--- Exercise goal ---
Set down all of the data exactly as it appears.
::: Data segment
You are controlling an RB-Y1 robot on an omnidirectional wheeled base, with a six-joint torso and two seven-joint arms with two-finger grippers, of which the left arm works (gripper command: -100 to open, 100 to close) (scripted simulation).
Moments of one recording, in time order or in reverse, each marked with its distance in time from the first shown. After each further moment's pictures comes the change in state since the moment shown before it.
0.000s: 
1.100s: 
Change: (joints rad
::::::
--- Answer box ---
You are controlling an RB-Y1 robot on an omnidirectional wheeled base, with a six-joint torso and two seven-joint arms with two-finger grippers, of which the left arm works (gripper command: -100 to open, 100 to close) (scripted simulation).
Moments of one recording, in time order or in reverse, each marked with its distance in time from the first shown. After each further moment's pictures comes the change in state since the moment shown before it.
0.000s: 
1.100s: 
Change: (joints rad

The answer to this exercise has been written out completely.